# Amplificador upc1185h



## pachi2009 (Jun 19, 2009)

Hola muy buenas, soy nuevo en el foro, no tengo muchos conocimientos de electronica, pero estoy haciendo un amplificador con unos tda, el tema es que tengo una fuente simple y éstos se alimentan con fuente partida, quisiera saber si no tienen algún circuito para transformar la fuente simple a partida si me pueden ayudar desde ya muchas gracias.

Otra cosa tengo unos integrados unos upc1185h pero no encuentro por ningún lado el datasheet o algún circuito con esos integrados, si alguien tiene y no es mucha molestia que me pase algún circuito con esos integrados.

Un saludo y desde ya muchas gracias, el foro está muy bueno, estoy aprendiendo mucho y muy buena onda, nos vemos, adiós.


----------



## Cacho (Jun 19, 2009)

No será upc1188h?

Ese sí tiene datasheet.

Saludos


----------



## franko1819 (Jun 19, 2009)

No , porque yo tengo el mismo integrado que pachi2009 y no consigo el datasheet.


----------



## pachi2009 (Jun 20, 2009)

Es un upc1185h, los saqué de un minicomponente Hitachi viejo y no encuentro nada por ningún lado, leí algo y no se si el 1185h tiene 20 W o 5.8 W, hay otro datasheet del 1185h2.
Acá les dejo un circuito pero es del 1185h2, no se si se podrán usar los mismos componentes usando el 1185h

No podrá ser mpc1185h? Porque de ese hay varios y hay datasheet, igual encontré uno, del upc1185h acá se los dejo, díganme si éste sirve ?


----------



## franko1819 (Jun 20, 2009)

El mío proviene del mismo lado que el tuyo y probé ese circuito en la protoboard y no anduvo.


----------



## pachi2009 (Jun 20, 2009)

Que lástima, igual ahí encontré uno que dice upc1185h.


----------



## franko1819 (Jun 20, 2009)

Yo probé el primero que posteaste.


----------



## pachi2009 (Jun 22, 2009)

Hola, muy buenas, pasé en blanco el último circuito que posteé, quería saber si está bien y si así, puede funcionar correctamente ? , desde ya muchas gracias, un saludo, espero que me puedan ayudar.


----------



## asrelial (Jul 2, 2010)

Tengo el upc1185h2, alguien ya probó el circuito, aunque voy a ensayar y luego les cuento, mi duda es sobre el voltaje de los capacitores, no se si afecten.


----------



## DOSMETROS (Jul 2, 2010)

asrelial dijo:


> yo tengo el upc1185h2, alguien ya probo el circuito, aunque voy a ensallar y luego les cuento, mi duda es sobre el voltaje de los capacitores no se si afecten


 

Con que tengan por lo menos un 30 % más de la tensión de alimentación estás bién!

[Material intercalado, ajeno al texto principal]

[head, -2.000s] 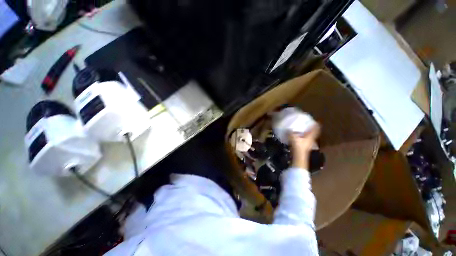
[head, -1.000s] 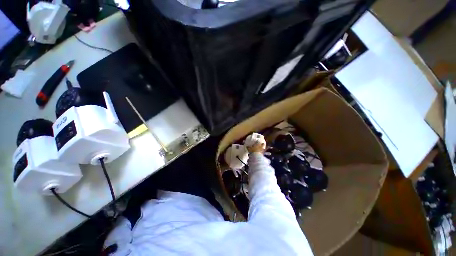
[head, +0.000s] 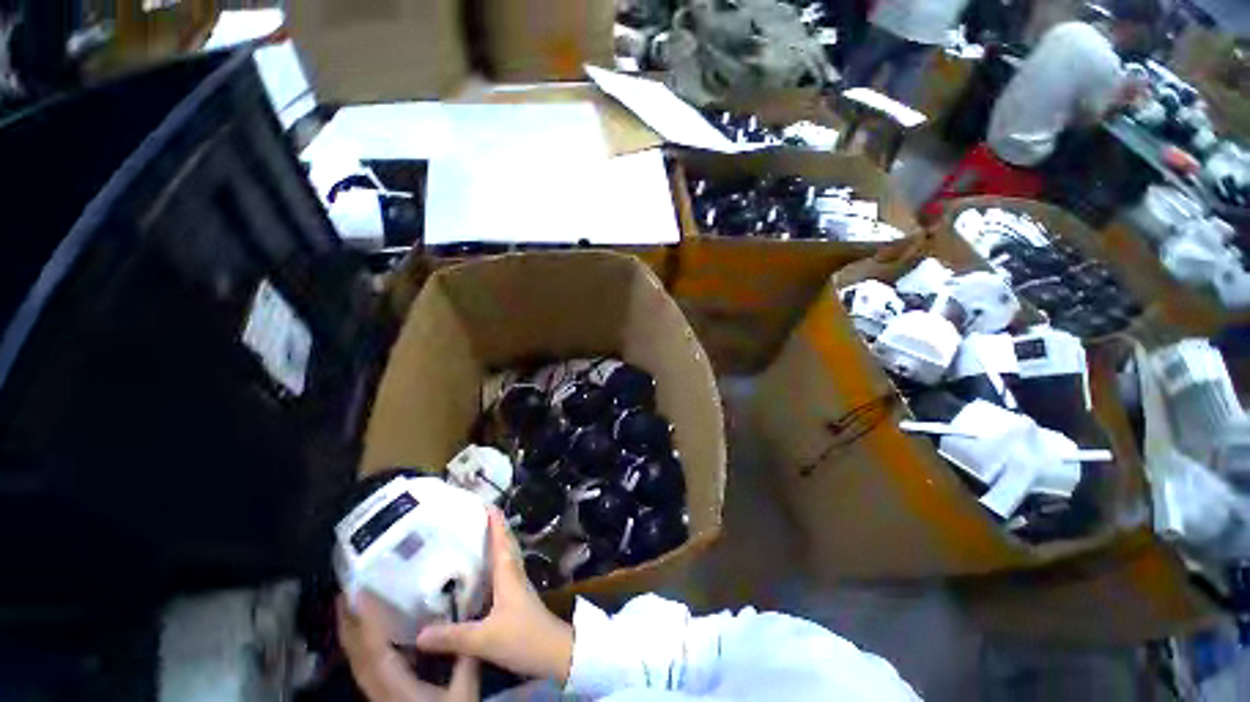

Para 9 Vdc , utilizás de 12 Vdc.

Para 12 Vdc , utilizás de 17 Vdc.

Para 17 Vdc , utilizás de 25 Vdc.

Si alimentás con 12 Vdc y ponés para 40 o 50 Vdc no pasa nada , al contrario quedás más seguro !

Saludos !


----------



## asrelial (Jul 6, 2010)

Huy, gracias por resolverme la duda y gracias a eso ya armé el amplificador con el upc1185h2, le puse unos bafles de 40 W a 8 Ohm, alimentado a 12 V de una fuente de PC y suena genial, ademas de que es sencillo.


----------



## DOSMETROS (Jul 6, 2010)

De nada che  .

Y te felicito por el amplificador .

Saludos !


----------